А часто звучащая характеристика венгерского языка как не просто непонятного, но «инопланетного», «марсианского», имеет, похоже, конкретного автора. Фридрих Георг Хоутерманс, немецкий ученый, специалист по ядерной физике и космохимии, назвал марсианами венгерских гениев, работавший в 1930-е годы в Америке. Это были: Дьердь де Хевеши (Hevesy György)[36]

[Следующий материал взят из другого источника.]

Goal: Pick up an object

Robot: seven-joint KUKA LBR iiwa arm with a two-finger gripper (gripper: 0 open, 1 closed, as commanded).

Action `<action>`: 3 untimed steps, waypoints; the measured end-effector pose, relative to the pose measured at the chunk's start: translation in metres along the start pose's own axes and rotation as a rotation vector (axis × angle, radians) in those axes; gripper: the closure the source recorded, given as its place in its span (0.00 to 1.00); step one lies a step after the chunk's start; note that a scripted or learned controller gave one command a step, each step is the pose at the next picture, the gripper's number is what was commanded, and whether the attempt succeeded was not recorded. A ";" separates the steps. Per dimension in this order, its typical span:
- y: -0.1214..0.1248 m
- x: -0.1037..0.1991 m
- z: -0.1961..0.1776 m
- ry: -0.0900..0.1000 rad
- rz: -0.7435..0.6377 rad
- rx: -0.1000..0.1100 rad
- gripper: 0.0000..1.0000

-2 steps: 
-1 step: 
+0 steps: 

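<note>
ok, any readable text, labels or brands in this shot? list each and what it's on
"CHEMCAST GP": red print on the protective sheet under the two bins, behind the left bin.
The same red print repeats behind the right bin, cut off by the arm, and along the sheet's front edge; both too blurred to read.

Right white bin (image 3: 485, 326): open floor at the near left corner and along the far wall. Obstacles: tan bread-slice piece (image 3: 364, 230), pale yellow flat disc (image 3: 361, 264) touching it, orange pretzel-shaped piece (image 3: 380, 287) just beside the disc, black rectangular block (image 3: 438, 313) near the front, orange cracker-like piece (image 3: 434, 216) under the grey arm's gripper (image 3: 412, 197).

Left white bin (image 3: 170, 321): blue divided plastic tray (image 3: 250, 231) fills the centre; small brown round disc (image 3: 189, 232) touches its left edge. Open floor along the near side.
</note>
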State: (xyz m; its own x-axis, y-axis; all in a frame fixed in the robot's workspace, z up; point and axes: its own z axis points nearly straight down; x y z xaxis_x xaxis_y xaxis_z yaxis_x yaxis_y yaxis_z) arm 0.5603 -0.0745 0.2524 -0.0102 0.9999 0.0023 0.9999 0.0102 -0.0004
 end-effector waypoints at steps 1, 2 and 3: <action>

, лауреат Нобелевской премии по химии; Теодор фон Карман (Kármán Tódor), инженер и физик воздухоплавания, дальний потомок Иегуды бен Бецалеля, основатель Международной академии астронавтики и Фон Кармановского института; Майкл Полани (Polányi Mihály), физик, химик и философ; Лео Силард (Szilárd Leó), один из создателей первого ядерного реактора; Юджин Вигнер (Wigner Jenő Pál), физик и математик, лауреат Нобелевской премии по физике; Джон фон Нейман (Neumann János Lajos), математик, с именем которого связывают архитектуру большинства современных компьютеров; Эдвард Теллер (Teller Ede), физик-теоретик, один из первых сотрудников Манхэттенского проекта.«Они – марсиане; боятся, что их выдаст акцент, поэтому маскируются под венгров, людей, которые не в состоянии говорить ни на каком языке без акцента, исключая венгерский»[37]

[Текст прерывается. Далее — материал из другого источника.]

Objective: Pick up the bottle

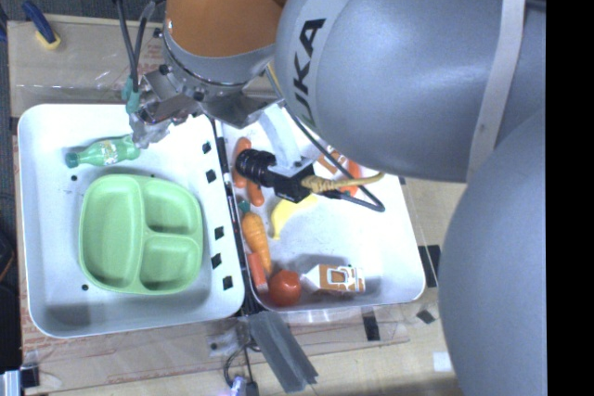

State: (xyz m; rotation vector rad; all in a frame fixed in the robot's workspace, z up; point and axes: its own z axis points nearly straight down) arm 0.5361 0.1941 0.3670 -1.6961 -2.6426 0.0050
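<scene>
A pale green bottle (100, 152) lies on its side in the far part of the left bin (37, 199), cap end to the left, just behind a green divided plate (141, 234). My gripper (146, 127) hangs low over the bottle's right end, right at it or touching it. The arm's big grey and orange body covers the space above and to the right. From this angle I cannot make out any part of the bottle between the gripper's tips.
The right bin (408, 283) holds carrots (257, 238), a red tomato (285, 287), a yellow banana piece (282, 216) and an orange-and-white carton (340, 278). A blue-and-yellow tool (39, 23) lies on the bench at the far left.
</scene>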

.Можно себе представить впечатление, произведенное выходцами из Венгрии на американское научное сообщество: мало того, что добывают новое знание, будто нефть из-под земли качают, так еще и разговаривают на языке, людям непонятном. Марсиане, не иначе. Между тем, все они (кроме Полани) родились в течение четверти века, между 1881 и 1908 годами, в Пеште, в пределах трех городских районов, в четырехугольнике между зданием Парламента, Цепным мостом, Национальным музеем и площадью Героев.

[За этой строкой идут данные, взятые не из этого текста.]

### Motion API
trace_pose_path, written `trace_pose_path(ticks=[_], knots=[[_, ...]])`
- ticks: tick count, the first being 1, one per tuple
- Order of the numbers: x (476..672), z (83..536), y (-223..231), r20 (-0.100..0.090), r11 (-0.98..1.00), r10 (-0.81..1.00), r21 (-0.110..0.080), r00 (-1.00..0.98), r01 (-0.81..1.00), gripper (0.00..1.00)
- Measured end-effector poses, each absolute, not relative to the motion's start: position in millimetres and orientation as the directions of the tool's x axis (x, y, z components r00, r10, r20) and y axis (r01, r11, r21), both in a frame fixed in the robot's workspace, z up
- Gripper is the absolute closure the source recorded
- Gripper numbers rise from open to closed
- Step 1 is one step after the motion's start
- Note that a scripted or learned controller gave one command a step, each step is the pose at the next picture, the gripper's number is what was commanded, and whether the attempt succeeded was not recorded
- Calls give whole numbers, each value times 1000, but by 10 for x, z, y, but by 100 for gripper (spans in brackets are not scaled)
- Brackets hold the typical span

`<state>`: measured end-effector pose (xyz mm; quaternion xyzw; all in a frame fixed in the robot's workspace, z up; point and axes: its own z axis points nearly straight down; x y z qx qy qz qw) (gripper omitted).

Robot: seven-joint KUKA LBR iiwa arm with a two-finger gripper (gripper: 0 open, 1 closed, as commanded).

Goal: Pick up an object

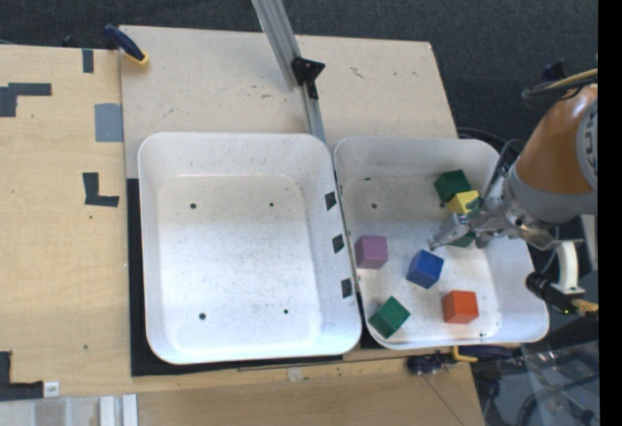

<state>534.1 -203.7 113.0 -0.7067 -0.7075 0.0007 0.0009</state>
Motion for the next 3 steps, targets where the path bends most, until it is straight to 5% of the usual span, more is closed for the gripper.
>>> trace_pose_path(ticks=[1,2,3], knots=[[5342,1228,-2032,1,2,1000,-2,-2,1000,100],[5363,1860,-2008,-2,2,1000,5,-2,1000,100],[5369,2029,-2005,0,1,1000,1,-1,1000,100]])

«…стоит только венграм столкнуться где-нибудь в отделенных уголках земли, и они блаженно погружаются в глубины родного языка – тайного, поскольку никто кроме них его не понимает, более того, венгры и не верят, что кто-либо другой способен его освоить (а если кому-то это удается, почитают за чудо); даже несколько слов, произнесенных чужеземцем по-венгерски, сразу же располагают венгров к доверию как знак симпатии; венгры гордятся гибкостью своего языка, произошедшего из двух истоков (угро-финского и тюркского) и вобравшего в себя уйму слов персидских и славянских, германских и латинских, и бог еще знает из скольких языков; гордятся изощренным построением фраз, хитроумной системой префиксов и суффиксов, способных передавать тончайшие смысловые оттенки, богатством синонимов, необычайным разнообразием венгерской поэзии, а также тем, что интонация, ритм и стихотворная форма любого языка может быть точно переведена на венгерский…»
Наводнение
«Пожар способствовал ей много к украшенью», – сказано Грибоедовым о Москве. Будапештцы могли бы сказать нечто подобное о своем городе (точнее, о Пеште) – с заменой пожара на наводнение.
Там, где Сербская улица вливается в Университетскую площадь, стоит на перекрестке дом. На углу его укреплена большая мраморная стела с картой Будапешта. По верху ее проходит волнистая линия. Это – память о наводнении 1838 года. Волна отмечает уровень воды днем 15 марта – 1 метр 51 см.
Наводнения в Будапеште не редкость. Они здесь «нормальные», то есть весенние или летние, в отличие от питерских, случающихся осенью, когда Нева, как сказано, «рвется к морю против бури, и Петрополь всплывает тритоном». Последнее большое наводнение произошло в 2013 году (чему тоже уже имеется памятник – на набережной у площади Баттяни), когда Дунай поднялся на 8 метров 91 сантиметр. Но то был июнь, прекрасная летняя погода. И, главное, в XXI веке налажен мониторинг уровня Дуная и к наводнению готовились загодя. А тогда, в 1838 году, стоял март. И никто не ждал беды.